Let $X$ be a non-singular projective variety and $Y \subset X$ a non-singular subvariety. Denote by $\tilde{X}$ the blow-up of $X$ along $Y$ and $E$ the associated normal bundle. Denote by $N_{E|\tilde{X}}$ the normal bundle of $E$ in $\tilde{X}$. We know that $N_{E|\tilde{X}} \cong \mathcal{O}_E(-1)$. Does this mean that the dual of the normal bundle $N_{E|\tilde{X}}$ is ample?
2 Answers
The bundle $O_E(1)$ is always relatively ample over $Y$. It is ample if and only if the conormal bundle $N^\vee_{Y/X}$ is ample (this is by definition). For instance, if $Y = \mathbb{P}^1$, this holds if and only if $N^\vee \cong \oplus \mathcal{O}(a_i)$ with $a_i > 0$ for all $i$.
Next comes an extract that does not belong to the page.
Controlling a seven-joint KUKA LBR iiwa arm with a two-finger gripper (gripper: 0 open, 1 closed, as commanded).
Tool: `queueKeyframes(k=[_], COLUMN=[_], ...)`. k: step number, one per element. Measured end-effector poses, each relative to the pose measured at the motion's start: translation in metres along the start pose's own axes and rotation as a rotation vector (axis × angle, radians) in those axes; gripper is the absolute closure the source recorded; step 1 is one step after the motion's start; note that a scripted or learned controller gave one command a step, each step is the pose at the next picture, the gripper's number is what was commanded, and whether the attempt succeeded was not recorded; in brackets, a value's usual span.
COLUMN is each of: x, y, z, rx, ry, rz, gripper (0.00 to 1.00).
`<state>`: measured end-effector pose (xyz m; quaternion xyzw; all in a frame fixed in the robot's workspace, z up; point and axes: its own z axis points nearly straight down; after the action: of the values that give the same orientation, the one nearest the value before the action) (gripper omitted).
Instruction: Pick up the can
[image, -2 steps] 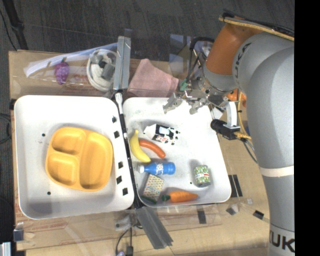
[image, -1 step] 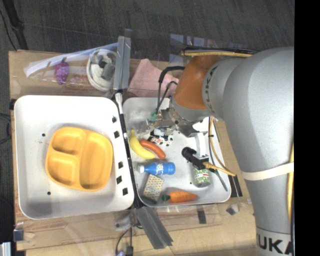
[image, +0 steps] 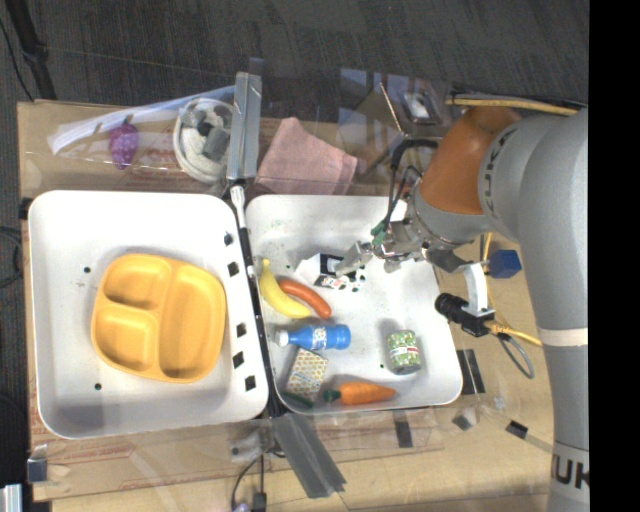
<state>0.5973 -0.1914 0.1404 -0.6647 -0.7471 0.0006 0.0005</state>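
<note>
Green-labelled, the can (image: 402, 351) you want stands upright in the lower right of the right bin (image: 440, 385), apart from the carrot (image: 362, 394) and bottle (image: 318, 337), so approach is open, while your hand (image: 352, 264) hovers mid-frame, fingers too blurred to tell.

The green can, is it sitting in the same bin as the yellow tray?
No, the can lies in the right bin near the carrot, while the yellow tray sits alone in the left bin.
</note>
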Motion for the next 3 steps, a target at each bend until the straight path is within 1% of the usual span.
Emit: queueKeyframes(k=[1,2,3], x=[-0.009,-0.001,-0.005], y=[-0.086,-0.108,-0.121], z=[0.008,0.026,-0.013], rx=[0.002,0.001,-0.001], ry=[0.001,0.001,-0.001], rz=[0.128,0.098,-0.041], gripper=[0.0,0.0,0.0])
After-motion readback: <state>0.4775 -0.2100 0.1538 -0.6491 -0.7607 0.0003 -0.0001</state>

This need not be true. The projective bundle version $\mathcal O_{\mathbb P(\mathcal E)}(1)$ does not have the same automatic ampleness properties as the ample generator on projective space.
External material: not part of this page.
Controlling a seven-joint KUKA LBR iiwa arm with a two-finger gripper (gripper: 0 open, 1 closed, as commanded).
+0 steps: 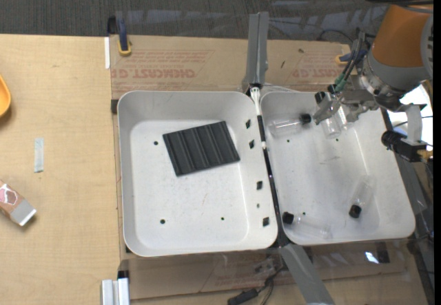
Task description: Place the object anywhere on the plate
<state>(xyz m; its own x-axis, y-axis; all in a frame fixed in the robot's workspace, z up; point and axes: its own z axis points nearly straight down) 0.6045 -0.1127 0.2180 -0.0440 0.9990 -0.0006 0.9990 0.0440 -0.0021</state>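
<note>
Camera view: clear bottles (286, 124) beside pincer (329, 116).

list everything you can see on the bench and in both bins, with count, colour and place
white bins: 2, white, side by side mid-bench
ridged plate: 1, dark grey, flat in the left bin
clear bottles: 3, transparent with black caps, in the right bin, one at the back left, two near the front
small strip: 1, pale grey, on the wooden bench at left
orange object: 1, orange, cut off at the left edge
arm: 1, grey and orange, at right
gripper: 1, metallic, over the right bin's back
</note>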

For instance, you can think of $\mathbb P^1 \times \mathbb P^1$ as the projectivization of $\mathcal E := \mathcal O_{\mathbb P^1} \oplus \mathcal O_{\mathbb P^1}$ and $\mathcal O_{\mathbb P(\mathcal E)}(1)$ will be $\mathcal O_{\mathbb P^1 \times \mathbb P^1}(1,0)$ (meaning it has degree $1$ on the fibers but is trivial on sections of the projective bundle). On the other hand, you can obtain the same surface by projectivizing any twist $\mathcal E(k)$ and the resulting $\mathcal O(1)$ will be (if I recall correctly) $\mathcal O_{\mathbb P^1 \times \mathbb P^1}(1,k)$ which is ample for $k > 0$.
To relate this back to your situation: although the isomorphism class of the exceptional divisor only depends on the class of $N_{Y|X}$ up to twisting by any line bundle on $Y$, the ampleness of $\mathcal O_{E}(1)$ will depend on how positive the conormal bundle to $Y$ was in the first place.